Но Маньяман, опустив голову, смотрела в землю, и ни один мускул не шевелился на ее старом вспухшем лице. Мялмуре, не понимая разговора, все смотрела своими черными глазами в лицо доброго барина. А Гамид так внимательно всматривался в спину коренника, словно в первый раз ее видел.

Неприветливо и сурово нахмурился Елалдин, как те синие тучи, что надвигались на веселое солнце:

— Ну, прощай, Дмитрий. Заезжай-ка ко мне: дело у меня есть, — сказал барин.

— Ладно, заедем… с богом.

— Прощайте.

Отперли ворота, и выехал барин, а с ним и праздник души старой Маньяман. Тихо пошла она с Мялмуре в избу, а Елалдин угрюмо стал выпрягать во дворе свою лошадь.

IV

Татарин пахарь плохой, но ездить умеет. Его тройка поджарых башкирских лошадей ничего не стоит на вид против сытой тройки русского. Кажется, и полстанции не пробежать им. Такое же впечатление неуверенности производит и хозяин их. Он все время в нервном напряжении. Если грязно, дорога тяжелая или горы, он сам не свой. Он дергает то и дело своих лошадей, не умолкая покрикивает и все мучительно ерзает на козлах, словно ищет местечка, откуда бы ловчее стегнуть свою загнанную тройку.

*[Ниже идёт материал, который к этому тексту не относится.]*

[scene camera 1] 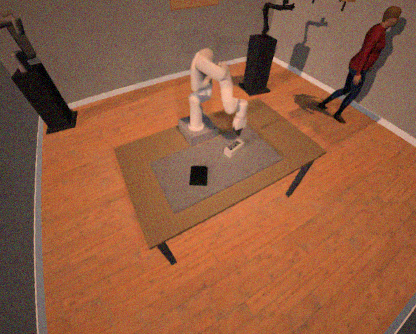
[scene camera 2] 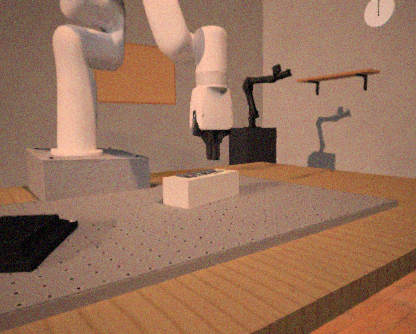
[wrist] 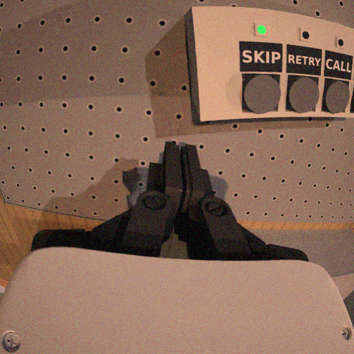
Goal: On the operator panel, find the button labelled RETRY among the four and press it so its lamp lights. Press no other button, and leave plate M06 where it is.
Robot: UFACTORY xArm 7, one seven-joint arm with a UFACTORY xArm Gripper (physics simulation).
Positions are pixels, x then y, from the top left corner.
Labels:
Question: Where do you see a white operator panel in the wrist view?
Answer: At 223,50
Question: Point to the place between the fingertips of my gripper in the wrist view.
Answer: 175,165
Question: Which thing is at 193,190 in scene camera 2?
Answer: A white operator panel.

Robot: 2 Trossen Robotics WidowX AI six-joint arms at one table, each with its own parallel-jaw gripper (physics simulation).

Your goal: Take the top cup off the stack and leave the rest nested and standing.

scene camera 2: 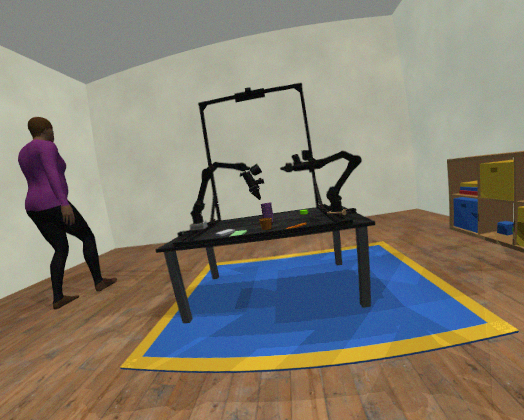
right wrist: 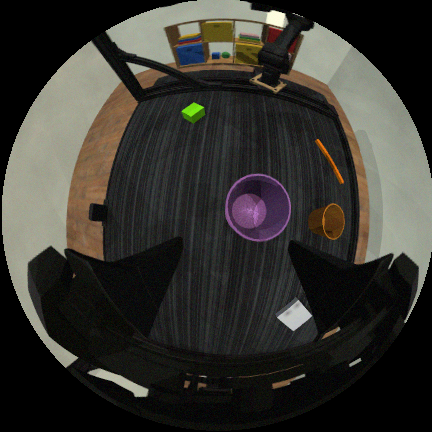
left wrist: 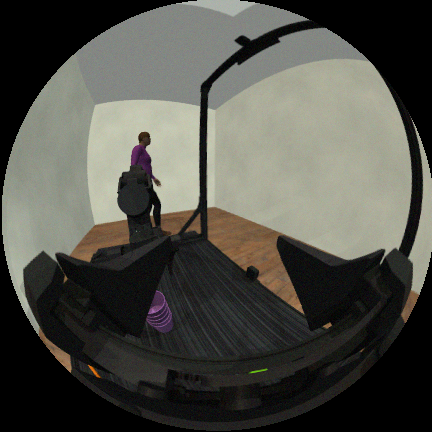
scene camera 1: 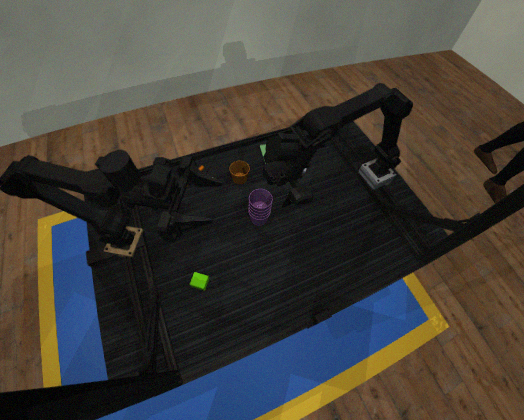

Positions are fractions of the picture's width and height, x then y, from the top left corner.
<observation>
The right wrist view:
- my right gripper: 0.55,0.57
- orange cup: 0.76,0.51, on the table
</observation>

Но если дорога хороша, татарин едет со скоростью, на какую только способны его лошади: пятнадцать, семнадцать и двадцать верст в час. Его окрик, резкий, жесткий и страстный, все крепнет, и кроткие кони, прижав уши, мчатся. Они сами словно свирепеют и рвут постромки и дико отбрасываются, обскакивая на ходу препятствия, или скачут чрез них, — будь то пень или какой-нибудь иной предмет. Толчок, рытвина, овраг с маленьким мостиком там, внизу, — все проносится с головокружительной быстротой, и экипаж, как лодку в бурю, бросает во все стороны.

Двадцать, тридцать верст — час, полтора — и станции нет. Загнанные лошади, сразу понурившись, уже стоят опять клячами у подъезда новой станции, а ямщик, соскочив с козел и не обращая больше внимания на лошадей, возится возле седока.